Institutional racism

According to a 2006 study by Harvard University, poor black people 
were at the epicenter of crack-related crime and addiction. Homicide 
rates for young black men doubled, and spikes were recorded for the 
black population's rates of fetal deaths and weapons arrests.

There's little evidence of parallel spikes in the white population at 
the time, the report found. As a result, policies targeting drug 
dealers affected black populations much more than whites.

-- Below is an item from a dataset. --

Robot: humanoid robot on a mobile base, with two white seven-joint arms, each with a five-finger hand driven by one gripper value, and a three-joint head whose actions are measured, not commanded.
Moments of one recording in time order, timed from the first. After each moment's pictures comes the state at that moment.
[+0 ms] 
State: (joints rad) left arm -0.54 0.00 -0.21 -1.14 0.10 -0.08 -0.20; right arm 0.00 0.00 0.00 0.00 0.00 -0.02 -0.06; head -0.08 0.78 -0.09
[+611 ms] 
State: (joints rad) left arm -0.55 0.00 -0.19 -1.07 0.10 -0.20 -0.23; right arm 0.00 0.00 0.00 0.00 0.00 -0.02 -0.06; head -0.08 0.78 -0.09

Liz Piatt, chair of Hiram College's sociology department, said it was 
a case of institutional racism. "I think the interesting thing about 
institutional racism is that when people think of racism, they think 
of individual acts. In this case, it's not people who are racist; 
it's the system and policies that are experienced more by one subset 
of the population."

With today's epidemic, Piatt said whites are much more affected by 
opiate-related crime and addiction.

Greater compassion is a natural result, Piatt said.

There's so much empathy that prosecutors are viewing those who die of 
overdoses as crime victims, slapping people with charges of 
involuntary manslaughter for giving victims the drugs that killed 
them. Before, prosecutors focused on punishing dealers for 
trafficking illegal drugs and damaging society as a whole, rather 
than for causing individual deaths.

Empathy for addicts

Sally Longstreth, clinical director for Oriana House drug treatment 
centers, said the severity of heroin's withdrawal symptoms and 
overdose risk compared to crack also plays a part.

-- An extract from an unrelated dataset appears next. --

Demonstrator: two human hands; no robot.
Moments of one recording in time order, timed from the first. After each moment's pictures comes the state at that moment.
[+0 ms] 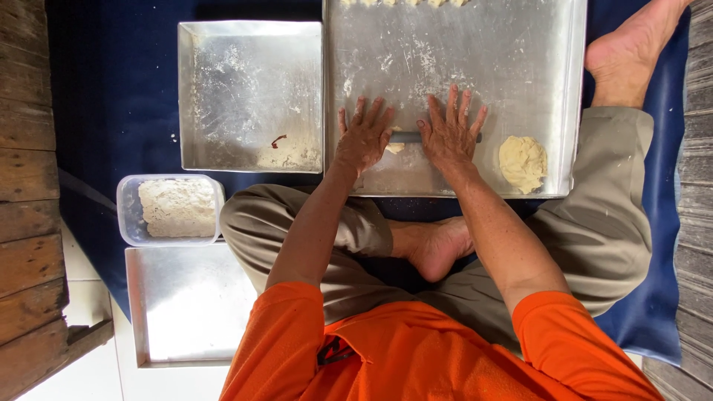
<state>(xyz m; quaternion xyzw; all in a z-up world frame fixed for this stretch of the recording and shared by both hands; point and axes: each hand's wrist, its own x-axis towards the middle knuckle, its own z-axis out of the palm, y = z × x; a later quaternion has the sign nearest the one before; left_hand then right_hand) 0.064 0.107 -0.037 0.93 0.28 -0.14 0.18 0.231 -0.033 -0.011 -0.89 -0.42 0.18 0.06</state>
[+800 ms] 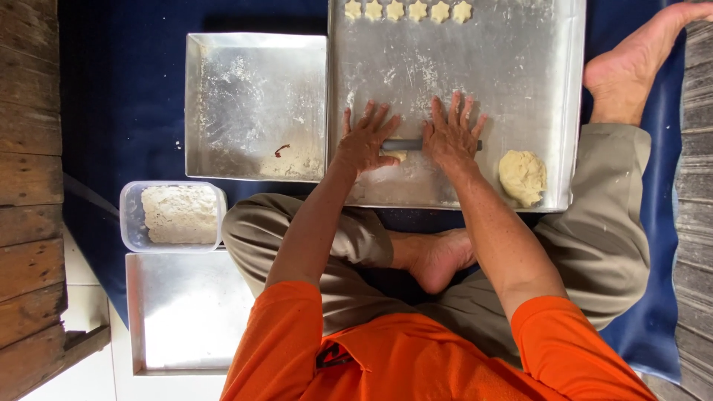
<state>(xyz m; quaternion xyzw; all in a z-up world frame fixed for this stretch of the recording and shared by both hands) 0.071 0.131 -0.036 0.94 0.22 -0.19 0.16 0.253 -0.011 -0.030 -0.90 -0.39 0.22 0.01</state>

She said crack addicts experience severe psychological cravings, but 
the sickness from withdrawal is less severe.

Withdrawal is much more severe for heroin addicts. Family and friends 
watching a loved one suffering might prompt a change of heart for 
some, Longstreth said.

Dr. Alan Shein, medical director for Summa Health System's Addiction 
Medicine Services, said the sheer number of people dying from opiate 
overdoses might be leading to more compassion.

Of the 213 people in Summit County who died in 2015 of drug 
overdoses, 153 overdosed on heroin or the more deadly fentanyl, the 
medical examiner's office reported. In 2014, about 100 died of 
overdoses on all opiates, including heroin, fentanyl and prescription 

The county tracked all overdoses as one set of data in the 1980s and 
'90s, so no specific comparisons could be drawn for the two epidemics 
locally. However, national numbers suggest total overdose rates rose 
exponentially since the crack epidemic, in part because of opiates' lethality.

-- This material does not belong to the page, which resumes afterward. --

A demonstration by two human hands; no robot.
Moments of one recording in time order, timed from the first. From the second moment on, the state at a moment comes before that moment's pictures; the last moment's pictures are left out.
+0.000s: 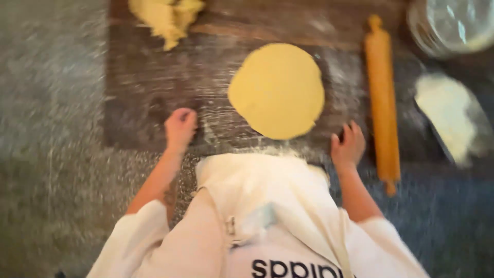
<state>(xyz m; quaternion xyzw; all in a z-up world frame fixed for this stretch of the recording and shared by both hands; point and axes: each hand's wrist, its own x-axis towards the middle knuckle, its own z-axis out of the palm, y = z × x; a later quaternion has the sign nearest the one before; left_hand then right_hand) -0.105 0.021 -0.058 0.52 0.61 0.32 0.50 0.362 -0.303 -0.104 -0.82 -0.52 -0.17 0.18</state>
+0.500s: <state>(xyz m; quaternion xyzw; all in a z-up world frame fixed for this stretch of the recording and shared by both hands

"We didn't see nearly the deaths with crack that we see now with 
heroin," Shein said.

Shein said the severity of heroin withdrawal is contributing to the 
deaths. Heroin addicts are overwhelmed with desire to use the drug - 
no matter the risk - so they can avoid excruciating withdrawal symptoms.

Crack addicts died from health complications brought on by their 
addictions, he said. With heroin, the drug itself is lethal.

'Legitimate' addiction

Robert Peralta, an associate professor of sociology at the University 
of Akron, said greater empathy might be happening because many of 
today's opiate addicts got their start more "legitimately" by abusing 
prescription pills rather than experimenting with illegal drugs.

Doctors in the 1990s began prescribing greater amounts of opiates to 
treat pain, which officials say led to more people becoming addicts. 
Many pill addicts then turned to heroin because it's more accessible 
and causes a similar high. The shift to heroin was exacerbated by 
crackdowns on medical "pill mills" that overprescribed painkillers. 
When it became harder for pill addicts to get their fix from doctors, 
many of them turned to heroin to ease their cravings.

Everyone vs. opiates

Like Hiram's Piatt, Peralta stressed that race plays an important 
part in discussing the shift in compassion.

"White people are seeing people like themselves using these drugs," 
he said, "and that hits closer to home for many of them."

But for Ophelia Averitt, former president of the Akron branch of the 
NAACP, there's more to the issue than race. "Crack didn't start with 
colors of any kind. It was more of a location issue," she said. "This 
epidemic we have now - nothing can match it."